© Chris Sikich

Retour en force pour The Dream Syndicate

La bande à Steve Wynn vient de sortir un cinquième album très convaincant après vingt neuf ans d’absence.

 

« How Did I Find Myself Here? » Bonne question. Il aura fallu près de trois décénnies aux pionniers de la scène néo-psyché californienne pour enregistrer le successeur de « Ghost Stories ». Voilà donc la bonne surprise de l’automne, un disque rageur qui renoue avec le glorieux passé de ces légendes de l’underground West Coast. Groupe phare de la scène Paisley Underground de L.A (The Bangles, The Three O’Clock, etc.) du début des eighties, The Dream Syndicate n’a rien perdu de son amour pour la reverb, les jams planants et un certain bon goût quand il s’agit de faire ronfler des guitares pleines de fuzz.

Enregistré à Richmond, Virginie, puis mixé à Hoboken, bourgade sinistre longeant l’Hudson River, en face de Greenwich Village et ses cafés branchés, ce nouvel album n’est pas un exercice de nostalgie. « How Did I Find Myself Here? » n’a rien a envié aux récentes sorties du Brian Jonestown Massacre, des Warlocks, ou des anglais de Spiritualized. Avec ses guitares à la Birds et son orgue planant, « Filter Me Through You » permet de rentrer en douceur dans ce disque taillé pour la route et les grands espaces.

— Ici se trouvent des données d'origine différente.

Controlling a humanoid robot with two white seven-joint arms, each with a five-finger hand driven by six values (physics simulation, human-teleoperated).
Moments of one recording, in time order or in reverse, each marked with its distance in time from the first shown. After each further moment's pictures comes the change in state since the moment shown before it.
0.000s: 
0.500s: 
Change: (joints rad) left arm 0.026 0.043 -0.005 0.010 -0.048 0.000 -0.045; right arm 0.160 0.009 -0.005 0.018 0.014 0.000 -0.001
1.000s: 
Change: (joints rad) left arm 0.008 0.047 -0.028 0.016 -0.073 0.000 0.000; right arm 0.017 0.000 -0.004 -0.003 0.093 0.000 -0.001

Il y a fort à parier que cet album concis squatte longtemps les haut-parleurs de votre voiture cet automne. Jamais le groupe n’avait sonné si proche de l’Americana, sans tomber dans ses vices les plus pompeux. La pop à guitares de « Glide » évoque tout autant Bruce Springsteen que Jesus and Mary Chain, avec son riff lancinant chargé d’effets.

Sur « Out Of My Head » et « 80 West », les deux titres les plus convaincants de l’album, Wynn et ses camarades délivrent un rock puissant, teinté de blues, lourd et complétement aguicheur. Planantes, inquiétantes, répétitives, ces chansons lorgnent vers un punk psychédélique complètement addictif. On se dit que le Black Rebel Motorcycle Club n’a pas inventé grand chose et il y a fort à parier que la bande à Peter Hayes et Robert Turner jette une oreille attentive à ce nouvel opus du syndicat du rêve. Avec « Like Mary », Wynn réincarne Lou Reed période Velvet Underground le temps d’une ballade acid-folk des plus réussies.

On retiendra sans hésiter le puissant « The Circle ». Grand moment de garage rock plein d’aggressivité et de mélancolie, le titre montre un Wynn hargneux, dont la voix couverte de distortion résonne comme celle d’un Neil Young mal virée. Le morceau éponyme, sorte de jam planant de plus d’une dizaine de minutes, donnerait presque envie aux Happy Mondays de se reformer. Le groove est là, le refrain fédère, on se dirait presque que The Dream Syndicate aurait pu ravir ses fans davantage en ajoutant quelques pistes supplémentaires à cet album franchement réussi, mais on fera sans.

Puis vient « Kendra’s Dream », récital de shoegaze moderne qui clot ce cinquième album inattendu avec une certaine classe. La voix de Kendra Smith berce l’auditeur dans un brouillard de guitare soutenu par un beat lourd, façon Velvet, toujours. Envoutant, le titre met fin à une des sorties les plus agréables de l’année. Il n’est pas évident de revenir avec un album d’une telle qualité, même quand on s’appelle Steve Wynn. Mission totalement réussie pour les Californiens, qui voient toujours aussi juste et dont l’influence a rarement été aussi présente dans la scène indie actuelle. Il était grand temps qu’ils réapparaissent. C’est maintenant chose faite, et on s’en réjouit.